Note that $\sum_{\text{cyc}} \frac{2a^2 + \frac1a}{b + \frac1a + 1} = \sum_{\text{cyc}} \frac{2a^2}{bc + b + 1} + \sum_{\text{cyc}} \frac{1}{bc + b + 1}$ We now consider the individual parts. Claim: The first part is at least $2$ . Proof.
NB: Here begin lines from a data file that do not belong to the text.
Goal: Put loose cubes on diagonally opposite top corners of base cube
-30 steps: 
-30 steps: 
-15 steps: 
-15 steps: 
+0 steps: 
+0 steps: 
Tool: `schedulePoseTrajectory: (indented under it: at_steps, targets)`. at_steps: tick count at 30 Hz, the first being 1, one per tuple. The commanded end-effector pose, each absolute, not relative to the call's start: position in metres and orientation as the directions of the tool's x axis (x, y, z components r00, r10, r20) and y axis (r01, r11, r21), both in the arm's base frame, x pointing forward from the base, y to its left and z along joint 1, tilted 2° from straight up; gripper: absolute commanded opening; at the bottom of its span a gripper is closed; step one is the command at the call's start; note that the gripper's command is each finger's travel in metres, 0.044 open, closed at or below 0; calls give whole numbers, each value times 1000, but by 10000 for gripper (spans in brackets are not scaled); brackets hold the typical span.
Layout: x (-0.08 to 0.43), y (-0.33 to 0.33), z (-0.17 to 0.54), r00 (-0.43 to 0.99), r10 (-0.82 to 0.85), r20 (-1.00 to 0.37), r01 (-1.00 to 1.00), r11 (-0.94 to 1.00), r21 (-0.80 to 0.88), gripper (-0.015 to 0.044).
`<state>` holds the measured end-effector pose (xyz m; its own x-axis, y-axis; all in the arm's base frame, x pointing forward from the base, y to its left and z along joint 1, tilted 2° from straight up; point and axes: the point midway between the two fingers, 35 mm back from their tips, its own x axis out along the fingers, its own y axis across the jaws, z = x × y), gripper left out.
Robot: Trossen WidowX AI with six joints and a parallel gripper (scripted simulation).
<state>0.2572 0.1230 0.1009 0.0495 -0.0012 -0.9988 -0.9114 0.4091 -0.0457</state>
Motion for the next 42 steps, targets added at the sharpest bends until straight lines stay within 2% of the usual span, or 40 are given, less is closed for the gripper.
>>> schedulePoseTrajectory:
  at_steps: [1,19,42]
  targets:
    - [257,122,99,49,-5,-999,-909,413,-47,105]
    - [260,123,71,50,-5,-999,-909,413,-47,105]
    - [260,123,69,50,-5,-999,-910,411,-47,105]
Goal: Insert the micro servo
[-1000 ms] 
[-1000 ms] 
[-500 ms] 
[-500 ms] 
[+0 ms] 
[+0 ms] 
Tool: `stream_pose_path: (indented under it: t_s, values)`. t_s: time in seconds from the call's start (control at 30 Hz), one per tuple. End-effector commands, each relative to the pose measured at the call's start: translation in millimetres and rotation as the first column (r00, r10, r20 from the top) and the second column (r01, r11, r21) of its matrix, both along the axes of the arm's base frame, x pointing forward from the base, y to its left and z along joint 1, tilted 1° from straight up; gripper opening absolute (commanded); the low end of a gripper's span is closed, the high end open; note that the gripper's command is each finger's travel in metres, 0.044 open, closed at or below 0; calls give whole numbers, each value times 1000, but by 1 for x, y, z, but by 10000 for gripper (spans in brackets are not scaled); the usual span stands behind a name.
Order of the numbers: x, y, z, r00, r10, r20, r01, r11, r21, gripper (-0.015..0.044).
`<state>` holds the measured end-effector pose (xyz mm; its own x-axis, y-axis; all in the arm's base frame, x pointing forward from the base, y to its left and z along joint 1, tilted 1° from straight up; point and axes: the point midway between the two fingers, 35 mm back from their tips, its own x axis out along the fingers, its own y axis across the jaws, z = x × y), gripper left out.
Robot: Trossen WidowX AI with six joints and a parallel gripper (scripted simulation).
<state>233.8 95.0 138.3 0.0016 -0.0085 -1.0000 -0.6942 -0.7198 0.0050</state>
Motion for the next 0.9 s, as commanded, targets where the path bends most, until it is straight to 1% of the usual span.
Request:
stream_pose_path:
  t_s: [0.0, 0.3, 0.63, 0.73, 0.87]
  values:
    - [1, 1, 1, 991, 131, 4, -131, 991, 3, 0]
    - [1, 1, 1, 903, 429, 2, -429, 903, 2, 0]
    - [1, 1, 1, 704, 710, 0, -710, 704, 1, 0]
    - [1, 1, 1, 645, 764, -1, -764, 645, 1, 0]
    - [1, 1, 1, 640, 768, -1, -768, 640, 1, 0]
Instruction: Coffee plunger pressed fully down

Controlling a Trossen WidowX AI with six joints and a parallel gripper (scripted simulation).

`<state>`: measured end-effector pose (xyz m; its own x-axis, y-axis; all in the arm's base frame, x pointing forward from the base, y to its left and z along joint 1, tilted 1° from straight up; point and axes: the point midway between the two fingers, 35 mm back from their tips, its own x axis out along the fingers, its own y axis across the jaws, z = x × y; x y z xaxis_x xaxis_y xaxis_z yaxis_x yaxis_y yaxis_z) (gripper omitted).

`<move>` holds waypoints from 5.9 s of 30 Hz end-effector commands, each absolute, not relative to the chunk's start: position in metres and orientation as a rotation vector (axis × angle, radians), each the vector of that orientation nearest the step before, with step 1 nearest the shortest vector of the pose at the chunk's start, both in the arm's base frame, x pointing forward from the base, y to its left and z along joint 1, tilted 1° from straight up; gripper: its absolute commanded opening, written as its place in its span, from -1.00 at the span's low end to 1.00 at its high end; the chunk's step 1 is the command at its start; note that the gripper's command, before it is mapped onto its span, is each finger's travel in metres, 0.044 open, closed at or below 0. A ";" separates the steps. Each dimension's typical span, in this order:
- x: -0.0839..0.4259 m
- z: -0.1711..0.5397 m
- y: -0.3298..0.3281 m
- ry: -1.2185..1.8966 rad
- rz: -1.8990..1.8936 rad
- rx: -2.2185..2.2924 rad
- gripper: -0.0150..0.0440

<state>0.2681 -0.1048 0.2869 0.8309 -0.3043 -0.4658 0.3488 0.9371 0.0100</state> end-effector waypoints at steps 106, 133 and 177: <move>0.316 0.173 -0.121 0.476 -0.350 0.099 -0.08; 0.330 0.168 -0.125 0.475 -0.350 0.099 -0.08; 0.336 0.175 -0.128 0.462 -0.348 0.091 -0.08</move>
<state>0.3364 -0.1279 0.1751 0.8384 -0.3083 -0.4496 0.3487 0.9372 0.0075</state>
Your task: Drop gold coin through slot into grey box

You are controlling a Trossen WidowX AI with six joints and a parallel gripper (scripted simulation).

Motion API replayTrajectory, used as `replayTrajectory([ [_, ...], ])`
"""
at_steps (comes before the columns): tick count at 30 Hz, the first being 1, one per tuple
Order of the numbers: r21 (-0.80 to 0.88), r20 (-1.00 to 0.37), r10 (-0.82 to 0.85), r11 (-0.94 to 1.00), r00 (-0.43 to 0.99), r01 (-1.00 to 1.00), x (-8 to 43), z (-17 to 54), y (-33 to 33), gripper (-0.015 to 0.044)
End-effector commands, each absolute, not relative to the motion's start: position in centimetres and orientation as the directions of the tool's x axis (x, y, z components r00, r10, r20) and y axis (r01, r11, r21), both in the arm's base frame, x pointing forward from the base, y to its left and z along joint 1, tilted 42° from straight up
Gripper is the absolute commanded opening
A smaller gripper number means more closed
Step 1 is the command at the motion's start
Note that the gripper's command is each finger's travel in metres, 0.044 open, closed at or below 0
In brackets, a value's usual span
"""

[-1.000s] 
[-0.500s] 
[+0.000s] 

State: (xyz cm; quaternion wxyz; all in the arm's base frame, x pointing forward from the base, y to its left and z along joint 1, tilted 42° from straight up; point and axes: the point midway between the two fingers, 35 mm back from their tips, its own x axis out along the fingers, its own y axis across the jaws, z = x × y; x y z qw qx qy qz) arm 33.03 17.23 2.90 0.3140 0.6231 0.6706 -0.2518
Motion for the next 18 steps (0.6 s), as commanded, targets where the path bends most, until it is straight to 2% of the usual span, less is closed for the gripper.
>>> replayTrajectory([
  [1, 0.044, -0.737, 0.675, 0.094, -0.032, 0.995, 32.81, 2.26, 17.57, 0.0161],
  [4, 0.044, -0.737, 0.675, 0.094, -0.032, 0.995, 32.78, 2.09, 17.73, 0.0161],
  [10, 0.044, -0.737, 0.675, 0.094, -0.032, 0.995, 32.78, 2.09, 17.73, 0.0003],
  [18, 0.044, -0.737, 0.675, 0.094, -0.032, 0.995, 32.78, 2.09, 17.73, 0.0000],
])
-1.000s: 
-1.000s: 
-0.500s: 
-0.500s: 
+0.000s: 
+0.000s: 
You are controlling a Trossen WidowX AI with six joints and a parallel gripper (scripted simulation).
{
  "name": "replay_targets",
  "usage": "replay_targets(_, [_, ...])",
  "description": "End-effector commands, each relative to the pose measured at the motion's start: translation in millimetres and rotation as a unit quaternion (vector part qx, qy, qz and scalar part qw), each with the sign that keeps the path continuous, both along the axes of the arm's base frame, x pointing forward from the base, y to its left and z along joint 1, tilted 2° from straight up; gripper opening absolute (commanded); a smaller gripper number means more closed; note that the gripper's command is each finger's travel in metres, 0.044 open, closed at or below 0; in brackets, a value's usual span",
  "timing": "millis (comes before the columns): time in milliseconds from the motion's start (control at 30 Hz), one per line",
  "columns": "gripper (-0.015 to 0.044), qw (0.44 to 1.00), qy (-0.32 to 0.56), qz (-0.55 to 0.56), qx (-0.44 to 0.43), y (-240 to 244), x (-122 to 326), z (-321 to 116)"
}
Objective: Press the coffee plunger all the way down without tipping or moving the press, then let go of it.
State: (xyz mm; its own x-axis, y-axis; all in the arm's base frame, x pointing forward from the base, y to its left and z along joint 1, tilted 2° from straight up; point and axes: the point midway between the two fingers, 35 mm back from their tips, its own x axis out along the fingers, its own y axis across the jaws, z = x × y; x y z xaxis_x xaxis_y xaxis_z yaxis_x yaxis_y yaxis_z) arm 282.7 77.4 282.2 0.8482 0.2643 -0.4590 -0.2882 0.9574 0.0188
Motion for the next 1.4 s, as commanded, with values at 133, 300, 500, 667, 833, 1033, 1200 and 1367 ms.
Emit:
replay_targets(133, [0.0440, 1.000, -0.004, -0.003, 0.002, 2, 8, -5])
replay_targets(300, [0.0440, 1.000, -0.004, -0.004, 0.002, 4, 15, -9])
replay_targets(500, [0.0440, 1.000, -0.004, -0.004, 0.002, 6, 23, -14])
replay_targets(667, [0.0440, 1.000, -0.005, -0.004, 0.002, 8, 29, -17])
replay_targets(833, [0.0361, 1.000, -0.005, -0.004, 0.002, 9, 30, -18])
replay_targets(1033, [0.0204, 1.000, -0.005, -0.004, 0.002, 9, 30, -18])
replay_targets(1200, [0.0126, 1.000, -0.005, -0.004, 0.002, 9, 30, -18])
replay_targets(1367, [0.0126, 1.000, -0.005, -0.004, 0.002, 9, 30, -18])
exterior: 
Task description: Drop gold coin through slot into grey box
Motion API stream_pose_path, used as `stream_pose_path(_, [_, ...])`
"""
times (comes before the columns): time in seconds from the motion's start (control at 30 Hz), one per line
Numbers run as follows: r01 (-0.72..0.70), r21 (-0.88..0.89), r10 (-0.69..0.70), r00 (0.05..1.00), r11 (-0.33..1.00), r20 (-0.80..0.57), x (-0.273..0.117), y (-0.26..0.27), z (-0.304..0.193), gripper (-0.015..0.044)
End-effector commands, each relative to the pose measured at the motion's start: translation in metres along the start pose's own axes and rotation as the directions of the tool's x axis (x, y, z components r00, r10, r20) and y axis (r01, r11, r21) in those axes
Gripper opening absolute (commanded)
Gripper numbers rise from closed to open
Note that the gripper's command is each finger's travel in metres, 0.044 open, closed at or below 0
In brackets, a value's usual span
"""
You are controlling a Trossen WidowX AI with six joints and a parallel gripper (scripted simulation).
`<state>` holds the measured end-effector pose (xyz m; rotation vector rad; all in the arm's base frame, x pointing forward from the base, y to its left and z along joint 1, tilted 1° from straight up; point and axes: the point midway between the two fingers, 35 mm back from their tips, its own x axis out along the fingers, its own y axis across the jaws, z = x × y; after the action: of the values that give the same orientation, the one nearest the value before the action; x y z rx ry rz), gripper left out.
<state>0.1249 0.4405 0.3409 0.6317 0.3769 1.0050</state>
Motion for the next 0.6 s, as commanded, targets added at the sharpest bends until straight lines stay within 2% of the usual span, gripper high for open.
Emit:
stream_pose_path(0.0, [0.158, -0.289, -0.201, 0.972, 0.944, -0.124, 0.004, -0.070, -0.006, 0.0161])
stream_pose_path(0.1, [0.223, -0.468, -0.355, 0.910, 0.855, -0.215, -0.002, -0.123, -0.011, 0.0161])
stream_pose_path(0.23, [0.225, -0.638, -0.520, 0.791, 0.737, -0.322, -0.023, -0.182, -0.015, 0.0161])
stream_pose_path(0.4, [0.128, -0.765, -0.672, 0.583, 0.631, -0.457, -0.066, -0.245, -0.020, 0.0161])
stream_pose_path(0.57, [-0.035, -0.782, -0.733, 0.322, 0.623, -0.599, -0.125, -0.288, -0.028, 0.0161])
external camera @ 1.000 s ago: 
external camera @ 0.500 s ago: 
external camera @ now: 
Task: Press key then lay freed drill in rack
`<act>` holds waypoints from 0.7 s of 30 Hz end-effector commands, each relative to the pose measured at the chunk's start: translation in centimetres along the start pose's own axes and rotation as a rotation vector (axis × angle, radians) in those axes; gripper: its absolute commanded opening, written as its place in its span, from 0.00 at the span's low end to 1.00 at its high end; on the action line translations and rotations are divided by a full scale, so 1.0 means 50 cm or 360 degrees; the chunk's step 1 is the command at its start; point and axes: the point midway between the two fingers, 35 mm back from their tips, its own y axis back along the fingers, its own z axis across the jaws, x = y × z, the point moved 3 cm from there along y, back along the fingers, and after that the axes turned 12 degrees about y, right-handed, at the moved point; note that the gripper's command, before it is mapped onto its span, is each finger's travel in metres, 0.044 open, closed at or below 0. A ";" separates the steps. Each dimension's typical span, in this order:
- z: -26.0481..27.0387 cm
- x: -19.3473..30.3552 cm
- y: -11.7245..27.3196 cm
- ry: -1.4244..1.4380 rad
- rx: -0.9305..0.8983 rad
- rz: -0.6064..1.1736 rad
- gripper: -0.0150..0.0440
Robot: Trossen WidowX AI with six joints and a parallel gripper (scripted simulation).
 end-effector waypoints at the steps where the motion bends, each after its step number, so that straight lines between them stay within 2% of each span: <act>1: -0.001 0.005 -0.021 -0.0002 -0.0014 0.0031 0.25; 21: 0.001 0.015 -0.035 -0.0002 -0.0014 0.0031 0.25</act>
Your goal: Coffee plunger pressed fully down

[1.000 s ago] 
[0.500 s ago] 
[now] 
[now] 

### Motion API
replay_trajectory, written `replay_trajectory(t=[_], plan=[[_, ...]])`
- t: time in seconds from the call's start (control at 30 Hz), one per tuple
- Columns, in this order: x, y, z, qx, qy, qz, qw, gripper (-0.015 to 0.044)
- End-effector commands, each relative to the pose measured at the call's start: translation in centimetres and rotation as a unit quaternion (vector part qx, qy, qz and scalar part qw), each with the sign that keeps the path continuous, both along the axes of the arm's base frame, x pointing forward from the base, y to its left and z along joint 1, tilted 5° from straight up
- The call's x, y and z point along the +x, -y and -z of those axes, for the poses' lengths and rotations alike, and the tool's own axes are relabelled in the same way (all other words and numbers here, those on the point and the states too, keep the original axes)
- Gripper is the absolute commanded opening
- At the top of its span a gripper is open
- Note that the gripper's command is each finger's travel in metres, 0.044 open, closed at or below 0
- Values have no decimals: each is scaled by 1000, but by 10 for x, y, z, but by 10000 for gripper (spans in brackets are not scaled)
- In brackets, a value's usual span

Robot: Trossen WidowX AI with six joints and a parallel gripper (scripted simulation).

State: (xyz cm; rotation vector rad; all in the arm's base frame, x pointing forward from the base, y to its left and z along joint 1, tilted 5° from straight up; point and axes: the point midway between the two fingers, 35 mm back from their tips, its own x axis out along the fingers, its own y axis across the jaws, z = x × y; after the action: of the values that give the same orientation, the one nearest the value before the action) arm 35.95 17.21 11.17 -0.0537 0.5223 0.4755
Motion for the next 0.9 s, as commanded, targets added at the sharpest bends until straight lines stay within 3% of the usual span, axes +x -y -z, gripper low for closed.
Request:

By Titu's, $\sum_{\text{cyc}} \frac{2a^2}{bc + b + 1} \ge \frac{2(a + b + c)^2}{ab + bc + ca + (a + b + c)(abc)^{\frac13} + 3(abc)^{\frac23}}$ Substituting in $a + b + c = 1$ and $(abc)^{\frac{1}{3}} \le \frac{1}{3}$ , we get that the sum is at least $\frac{2}{\frac13 + \frac13 + \frac13} = 2.$ $\blacksquare$ Claim: The second part is exactly $1$ . Proof. This expands as $\begin{align*} &\sum_{\text{cyc}} \frac{1}{ab + a + 1} = \frac{1}{ab + a + 1} + \frac{1}{\frac{1}{a} + b + 1} + \frac{1}{\frac{1}{b} + \frac{1}{ab} + 1} \\ &= \frac{1}{ab + a + 1} + \frac{a}{ab + a + 1} + \frac{ab}{ab + a + 1} = 1 \end{align*}$ $\blacksquare$

shendrew7

21.11.2023 00:09

We first note that $a^2+b^2+c^2 \ge \frac{(a+b+c)^2}{3} \ge \frac{\sqrt[3]{abc} \cdot (a+b+c)}{3} = a+b+c,$ $2(ab+bc+ca) \ge 3(abc)^{2/3} + (ab+bc+ca) = 3abc + ab+bc+ca.$ Summing these, we have $(a+b+c)^2 \ge 3abc+(ab+bc+ca)+(a+b+c).$ We finish by using Titu's and AM-GM on the numerator: $1 \leq \frac{(a+b+c)^2}{(a+b+c)+(ab+bc+ca)+3abc} \leq \sum \frac{a}{b+bc+abc} \leq \sum \frac{\frac 13 (a^2+a^2+\frac 1a)}{b+\frac 1a + 1}.$ $\implies \sum \frac{2a^2+\frac 1a}{b+\frac 1a + 1} \ge 3.~\blacksquare$

OronSH

08.01.2024 06:15

After substituting $a=y/x,b=z/y,c=x/z$ it remains to prove $\frac{y^3}{x^2}+\frac{z^3}{y^2}+\frac{x^3}{z^2}\ge x+y+z.$ By AM-GM we have $\frac4{19}\left(\frac{y^3}{x^2}\right)+\frac6{19}\left(\frac{z^3}{y^2}\right)+\frac9{19}\left(\frac{x^3}{z^2}\right)\ge \left(\frac{y^3}{x^2}\right)^{\frac4{19}}\cdot\left(\frac{z^3}{y^2}\right)^{\frac6{19}}\cdot\left(\frac{x^3}{z^2}\right)^{\frac9{19}}=x$ and summing cyclically finishes.